The opera was to deal with the prosecution of Don Jose for the murder of Carmen. Details of the scenario are sketchy, but there is one scene where Don Jose files a legal complaint after the Seville police have grilled him mercilessly . He accuses them of police brutality and failing to read him his rights.
The title of the sequel opera was to be - CARMEN MIRANDA !
Sorry I set you guys up for such a terrible pun. 








:lol: :lol: :lol: :lol:


----------



## MAuer (Feb 6, 2011)

superhorn said:


> t's a little-known fact that Georges Bizet was plaaning o compose a sequel to Carmen shortly before his untimely death in 1875 .
> The opera was to deal with the prosecution of Don Jose for the murder of Carmen.

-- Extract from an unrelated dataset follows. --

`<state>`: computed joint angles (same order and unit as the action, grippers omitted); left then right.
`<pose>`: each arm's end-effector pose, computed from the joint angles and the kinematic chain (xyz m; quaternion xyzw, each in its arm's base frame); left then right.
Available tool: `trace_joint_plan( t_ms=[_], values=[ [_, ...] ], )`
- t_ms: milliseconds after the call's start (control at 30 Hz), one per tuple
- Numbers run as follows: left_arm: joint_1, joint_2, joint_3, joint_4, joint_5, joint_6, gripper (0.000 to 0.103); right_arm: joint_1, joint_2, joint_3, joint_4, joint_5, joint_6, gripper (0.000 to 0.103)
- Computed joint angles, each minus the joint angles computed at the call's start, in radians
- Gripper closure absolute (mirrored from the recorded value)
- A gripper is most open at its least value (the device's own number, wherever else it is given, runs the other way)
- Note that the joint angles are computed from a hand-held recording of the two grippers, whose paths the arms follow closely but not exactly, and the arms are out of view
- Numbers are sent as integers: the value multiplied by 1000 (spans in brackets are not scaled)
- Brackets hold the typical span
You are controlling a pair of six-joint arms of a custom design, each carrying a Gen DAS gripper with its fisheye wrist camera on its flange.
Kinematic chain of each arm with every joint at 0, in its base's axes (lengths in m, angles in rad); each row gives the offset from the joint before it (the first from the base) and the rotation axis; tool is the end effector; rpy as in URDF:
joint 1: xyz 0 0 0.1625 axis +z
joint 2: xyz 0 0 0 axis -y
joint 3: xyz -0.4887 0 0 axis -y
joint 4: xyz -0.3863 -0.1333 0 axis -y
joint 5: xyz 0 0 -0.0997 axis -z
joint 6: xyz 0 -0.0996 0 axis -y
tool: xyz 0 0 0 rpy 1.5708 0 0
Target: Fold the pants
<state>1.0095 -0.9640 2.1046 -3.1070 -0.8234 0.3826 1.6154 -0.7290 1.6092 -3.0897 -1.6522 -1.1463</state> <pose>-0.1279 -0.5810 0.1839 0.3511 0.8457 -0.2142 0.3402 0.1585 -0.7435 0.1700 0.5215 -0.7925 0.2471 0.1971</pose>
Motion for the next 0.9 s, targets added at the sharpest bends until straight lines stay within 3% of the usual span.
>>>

Details of the scenario are sketchy, but there is one scene where Don Jose files a legal complaint after the Seville police have grilled him mercilessly . He accuses them of police brutality and failing to read him his rights.
> The title of the sequel opera was to be - CARMEN MIRANDA !
> Sorry I set you guys up for such a terrible pun.
> ...


Poor José obviously didn't realize that, in Spain, he didn't have any "Miranda" rights.


----------



## Sid James (Feb 7, 2009)

superhorn said:


> ...Don Jose files a legal complaint after the Seville police have grilled him mercilessly . He accuses them of police brutality and failing to read him his rights...


Sounds exactly like some story Nono or Henze, those very political Communist guys, would have based an opera on!

You had me there for a second, you really did...


----------